Output all of the entries below precisely as written.

[[ Material supplied open ]]

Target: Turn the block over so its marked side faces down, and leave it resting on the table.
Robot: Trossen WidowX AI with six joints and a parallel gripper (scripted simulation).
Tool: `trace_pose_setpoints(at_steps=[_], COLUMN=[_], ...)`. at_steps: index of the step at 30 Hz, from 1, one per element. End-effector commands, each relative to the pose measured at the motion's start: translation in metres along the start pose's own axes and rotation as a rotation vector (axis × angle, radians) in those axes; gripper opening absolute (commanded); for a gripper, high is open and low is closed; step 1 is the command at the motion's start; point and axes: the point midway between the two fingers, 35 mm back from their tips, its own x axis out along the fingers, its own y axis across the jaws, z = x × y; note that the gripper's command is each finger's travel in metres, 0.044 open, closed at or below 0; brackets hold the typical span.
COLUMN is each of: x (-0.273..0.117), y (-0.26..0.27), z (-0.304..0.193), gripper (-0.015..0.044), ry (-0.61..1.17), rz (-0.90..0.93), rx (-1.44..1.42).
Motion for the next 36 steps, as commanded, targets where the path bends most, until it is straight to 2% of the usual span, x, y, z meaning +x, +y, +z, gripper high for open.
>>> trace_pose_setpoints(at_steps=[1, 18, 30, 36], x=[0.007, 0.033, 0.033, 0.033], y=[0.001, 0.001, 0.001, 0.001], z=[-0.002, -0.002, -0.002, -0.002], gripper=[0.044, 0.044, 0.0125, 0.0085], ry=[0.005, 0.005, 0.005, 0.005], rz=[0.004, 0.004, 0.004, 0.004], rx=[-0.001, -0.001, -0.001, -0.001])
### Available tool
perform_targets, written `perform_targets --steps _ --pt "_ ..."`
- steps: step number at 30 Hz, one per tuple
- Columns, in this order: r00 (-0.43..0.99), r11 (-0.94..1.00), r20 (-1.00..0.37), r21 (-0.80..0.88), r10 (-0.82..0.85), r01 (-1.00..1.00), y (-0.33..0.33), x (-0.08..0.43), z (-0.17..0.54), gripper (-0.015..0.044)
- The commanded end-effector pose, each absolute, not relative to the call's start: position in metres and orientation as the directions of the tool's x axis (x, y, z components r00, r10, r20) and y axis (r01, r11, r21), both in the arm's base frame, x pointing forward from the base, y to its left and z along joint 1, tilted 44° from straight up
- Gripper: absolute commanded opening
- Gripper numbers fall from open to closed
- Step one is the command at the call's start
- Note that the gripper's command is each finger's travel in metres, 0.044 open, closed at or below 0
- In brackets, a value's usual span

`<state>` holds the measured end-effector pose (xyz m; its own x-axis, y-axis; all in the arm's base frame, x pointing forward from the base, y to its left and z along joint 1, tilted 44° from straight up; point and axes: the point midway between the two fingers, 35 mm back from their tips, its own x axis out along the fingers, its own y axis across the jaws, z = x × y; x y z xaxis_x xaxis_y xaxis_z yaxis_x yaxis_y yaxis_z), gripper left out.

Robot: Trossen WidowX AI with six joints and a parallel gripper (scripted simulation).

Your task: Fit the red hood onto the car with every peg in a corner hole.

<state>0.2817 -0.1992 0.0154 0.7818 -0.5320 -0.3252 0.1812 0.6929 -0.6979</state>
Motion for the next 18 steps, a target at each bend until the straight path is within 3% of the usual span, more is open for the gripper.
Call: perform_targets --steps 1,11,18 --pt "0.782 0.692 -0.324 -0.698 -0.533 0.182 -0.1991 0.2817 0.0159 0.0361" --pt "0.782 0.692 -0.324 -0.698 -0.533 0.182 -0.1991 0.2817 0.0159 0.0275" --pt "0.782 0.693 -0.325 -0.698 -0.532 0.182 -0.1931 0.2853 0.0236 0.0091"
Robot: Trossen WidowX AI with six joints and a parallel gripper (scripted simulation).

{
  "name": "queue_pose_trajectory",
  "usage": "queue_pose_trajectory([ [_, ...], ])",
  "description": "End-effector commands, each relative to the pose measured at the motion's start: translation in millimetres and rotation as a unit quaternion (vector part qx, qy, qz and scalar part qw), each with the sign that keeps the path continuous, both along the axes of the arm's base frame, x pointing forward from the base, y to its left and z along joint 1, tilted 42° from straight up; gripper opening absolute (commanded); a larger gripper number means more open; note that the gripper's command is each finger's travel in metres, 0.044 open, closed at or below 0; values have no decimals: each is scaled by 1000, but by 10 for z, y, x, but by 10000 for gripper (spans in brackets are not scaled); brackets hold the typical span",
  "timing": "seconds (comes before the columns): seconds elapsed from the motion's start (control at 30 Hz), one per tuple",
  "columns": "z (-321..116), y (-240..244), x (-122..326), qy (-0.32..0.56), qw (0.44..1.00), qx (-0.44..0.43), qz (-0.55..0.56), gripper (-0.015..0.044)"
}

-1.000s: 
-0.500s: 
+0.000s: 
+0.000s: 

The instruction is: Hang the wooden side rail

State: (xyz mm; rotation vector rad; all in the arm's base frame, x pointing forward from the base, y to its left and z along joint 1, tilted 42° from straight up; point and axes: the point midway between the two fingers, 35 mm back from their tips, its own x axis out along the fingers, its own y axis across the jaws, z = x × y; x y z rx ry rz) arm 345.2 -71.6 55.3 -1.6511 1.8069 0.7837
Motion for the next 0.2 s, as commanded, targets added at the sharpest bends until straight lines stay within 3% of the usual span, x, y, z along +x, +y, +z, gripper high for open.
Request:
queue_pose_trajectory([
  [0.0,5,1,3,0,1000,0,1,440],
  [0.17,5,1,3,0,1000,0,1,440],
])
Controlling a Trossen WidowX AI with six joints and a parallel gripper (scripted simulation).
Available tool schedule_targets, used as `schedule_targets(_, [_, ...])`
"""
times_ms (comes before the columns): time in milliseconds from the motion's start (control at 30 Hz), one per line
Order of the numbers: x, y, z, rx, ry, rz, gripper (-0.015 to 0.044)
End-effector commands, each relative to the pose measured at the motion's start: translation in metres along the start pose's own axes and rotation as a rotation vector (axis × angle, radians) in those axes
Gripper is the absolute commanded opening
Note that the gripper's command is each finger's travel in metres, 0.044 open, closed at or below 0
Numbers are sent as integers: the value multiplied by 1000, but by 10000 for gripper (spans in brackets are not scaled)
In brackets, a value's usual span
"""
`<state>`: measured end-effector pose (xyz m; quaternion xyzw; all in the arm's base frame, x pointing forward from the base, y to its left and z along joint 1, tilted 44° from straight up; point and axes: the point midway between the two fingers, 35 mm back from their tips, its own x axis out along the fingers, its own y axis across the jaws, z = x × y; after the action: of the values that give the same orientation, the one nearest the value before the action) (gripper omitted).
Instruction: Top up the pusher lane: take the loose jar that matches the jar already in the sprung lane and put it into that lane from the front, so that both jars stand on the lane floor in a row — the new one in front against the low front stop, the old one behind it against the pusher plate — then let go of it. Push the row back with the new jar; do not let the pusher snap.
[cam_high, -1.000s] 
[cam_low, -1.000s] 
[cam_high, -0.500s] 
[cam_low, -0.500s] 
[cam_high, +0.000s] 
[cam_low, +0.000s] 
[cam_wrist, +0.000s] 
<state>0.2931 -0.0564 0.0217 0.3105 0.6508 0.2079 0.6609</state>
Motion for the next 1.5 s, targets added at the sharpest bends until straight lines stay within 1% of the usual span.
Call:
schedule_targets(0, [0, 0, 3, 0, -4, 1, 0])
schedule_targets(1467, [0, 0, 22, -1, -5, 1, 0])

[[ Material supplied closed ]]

- Answer for this exercise -
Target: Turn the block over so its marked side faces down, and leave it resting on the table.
Robot: Trossen WidowX AI with six joints and a parallel gripper (scripted simulation).
Tool: `trace_pose_setpoints(at_steps=[_], COLUMN=[_], ...)`. at_steps: index of the step at 30 Hz, from 1, one per element. End-effector commands, each relative to the pose measured at the motion's start: translation in metres along the start pose's own axes and rotation as a rotation vector (axis × angle, radians) in those axes; gripper opening absolute (commanded); for a gripper, high is open and low is closed; step 1 is the command at the motion's start; point and axes: the point midway between the two fingers, 35 mm back from their tips, its own x axis out along the fingers, its own y axis across the jaws, z = x × y; note that the gripper's command is each finger's travel in metres, 0.044 open, closed at or below 0; brackets hold the typical span.
COLUMN is each of: x (-0.273..0.117), y (-0.26..0.27), z (-0.304..0.193), gripper (-0.015..0.044), ry (-0.61..1.17), rz (-0.90..0.93), rx (-1.44..1.42).
Motion for the next 36 steps, as commanded, targets where the path bends most, until it is straight to 2% of the usual span, x, y, z meaning +x, +y, +z, gripper high for open.
>>> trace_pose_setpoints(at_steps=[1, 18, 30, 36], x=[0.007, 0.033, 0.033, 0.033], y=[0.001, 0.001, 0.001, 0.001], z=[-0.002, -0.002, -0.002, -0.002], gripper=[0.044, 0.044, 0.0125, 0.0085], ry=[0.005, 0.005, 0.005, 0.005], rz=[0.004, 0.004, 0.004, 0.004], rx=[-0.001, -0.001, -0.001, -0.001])
### Available tool
perform_targets, written `perform_targets --steps _ --pt "_ ..."`
- steps: step number at 30 Hz, one per tuple
- Columns, in this order: r00 (-0.43..0.99), r11 (-0.94..1.00), r20 (-1.00..0.37), r21 (-0.80..0.88), r10 (-0.82..0.85), r01 (-1.00..1.00), y (-0.33..0.33), x (-0.08..0.43), z (-0.17..0.54), gripper (-0.015..0.044)
- The commanded end-effector pose, each absolute, not relative to the call's start: position in metres and orientation as the directions of the tool's x axis (x, y, z components r00, r10, r20) and y axis (r01, r11, r21), both in the arm's base frame, x pointing forward from the base, y to its left and z along joint 1, tilted 44° from straight up
- Gripper: absolute commanded opening
- Gripper numbers fall from open to closed
- Step one is the command at the call's start
- Note that the gripper's command is each finger's travel in metres, 0.044 open, closed at or below 0
- In brackets, a value's usual span

`<state>` holds the measured end-effector pose (xyz m; its own x-axis, y-axis; all in the arm's base frame, x pointing forward from the base, y to its left and z along joint 1, tilted 44° from straight up; point and axes: the point midway between the two fingers, 35 mm back from their tips, its own x axis out along the fingers, its own y axis across the jaws, z = x × y; x y z xaxis_x xaxis_y xaxis_z yaxis_x yaxis_y yaxis_z), gripper left out.

Robot: Trossen WidowX AI with six joints and a parallel gripper (scripted simulation).

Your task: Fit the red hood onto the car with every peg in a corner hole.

<state>0.2817 -0.1992 0.0154 0.7818 -0.5320 -0.3252 0.1812 0.6929 -0.6979</state>
Motion for the next 18 steps, a target at each bend until the straight path is within 3% of the usual span, more is open for the gripper.
Call: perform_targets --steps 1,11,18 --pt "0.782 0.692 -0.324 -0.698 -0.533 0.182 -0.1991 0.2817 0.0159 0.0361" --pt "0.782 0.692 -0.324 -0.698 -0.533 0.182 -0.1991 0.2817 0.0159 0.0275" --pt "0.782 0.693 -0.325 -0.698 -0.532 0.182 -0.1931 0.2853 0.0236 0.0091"
Robot: Trossen WidowX AI with six joints and a parallel gripper (scripted simulation).

{
  "name": "queue_pose_trajectory",
  "usage": "queue_pose_trajectory([ [_, ...], ])",
  "description": "End-effector commands, each relative to the pose measured at the motion's start: translation in millimetres and rotation as a unit quaternion (vector part qx, qy, qz and scalar part qw), each with the sign that keeps the path continuous, both along the axes of the arm's base frame, x pointing forward from the base, y to its left and z along joint 1, tilted 42° from straight up; gripper opening absolute (commanded); a larger gripper number means more open; note that the gripper's command is each finger's travel in metres, 0.044 open, closed at or below 0; values have no decimals: each is scaled by 1000, but by 10 for z, y, x, but by 10000 for gripper (spans in brackets are not scaled); brackets hold the typical span",
  "timing": "seconds (comes before the columns): seconds elapsed from the motion's start (control at 30 Hz), one per tuple",
  "columns": "z (-321..116), y (-240..244), x (-122..326), qy (-0.32..0.56), qw (0.44..1.00), qx (-0.44..0.43), qz (-0.55..0.56), gripper (-0.015..0.044)"
}

-1.000s: 
-0.500s: 
+0.000s: 
+0.000s: 

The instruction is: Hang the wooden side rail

State: (xyz mm; rotation vector rad; all in the arm's base frame, x pointing forward from the base, y to its left and z along joint 1, tilted 42° from straight up; point and axes: the point midway between the two fingers, 35 mm back from their tips, its own x axis out along the fingers, its own y axis across the jaws, z = x × y; x y z rx ry rz) arm 345.2 -71.6 55.3 -1.6511 1.8069 0.7837
Motion for the next 0.2 s, as commanded, targets added at the sharpest bends until straight lines stay within 3% of the usual span, x, y, z along +x, +y, +z, gripper high for open.
Request:
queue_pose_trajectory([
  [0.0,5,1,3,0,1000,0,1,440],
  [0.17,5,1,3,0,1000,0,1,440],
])
Controlling a Trossen WidowX AI with six joints and a parallel gripper (scripted simulation).
Available tool schedule_targets, used as `schedule_targets(_, [_, ...])`
"""
times_ms (comes before the columns): time in milliseconds from the motion's start (control at 30 Hz), one per line
Order of the numbers: x, y, z, rx, ry, rz, gripper (-0.015 to 0.044)
End-effector commands, each relative to the pose measured at the motion's start: translation in metres along the start pose's own axes and rotation as a rotation vector (axis × angle, radians) in those axes
Gripper is the absolute commanded opening
Note that the gripper's command is each finger's travel in metres, 0.044 open, closed at or below 0
Numbers are sent as integers: the value multiplied by 1000, but by 10000 for gripper (spans in brackets are not scaled)
In brackets, a value's usual span
"""
`<state>`: measured end-effector pose (xyz m; quaternion xyzw; all in the arm's base frame, x pointing forward from the base, y to its left and z along joint 1, tilted 44° from straight up; point and axes: the point midway between the two fingers, 35 mm back from their tips, its own x axis out along the fingers, its own y axis across the jaws, z = x × y; after the action: of the values that give the same orientation, the one nearest the value before the action) (gripper omitted).
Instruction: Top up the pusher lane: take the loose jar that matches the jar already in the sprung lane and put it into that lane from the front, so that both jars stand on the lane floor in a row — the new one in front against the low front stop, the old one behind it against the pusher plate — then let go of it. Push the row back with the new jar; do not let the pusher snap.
[cam_high, -1.000s] 
[cam_low, -1.000s] 
[cam_high, -0.500s] 
[cam_low, -0.500s] 
[cam_high, +0.000s] 
[cam_low, +0.000s] 
[cam_wrist, +0.000s] 
<state>0.2931 -0.0564 0.0217 0.3105 0.6508 0.2079 0.6609</state>
Motion for the next 1.5 s, targets added at the sharpest bends until straight lines stay within 1% of the usual span.
Call:
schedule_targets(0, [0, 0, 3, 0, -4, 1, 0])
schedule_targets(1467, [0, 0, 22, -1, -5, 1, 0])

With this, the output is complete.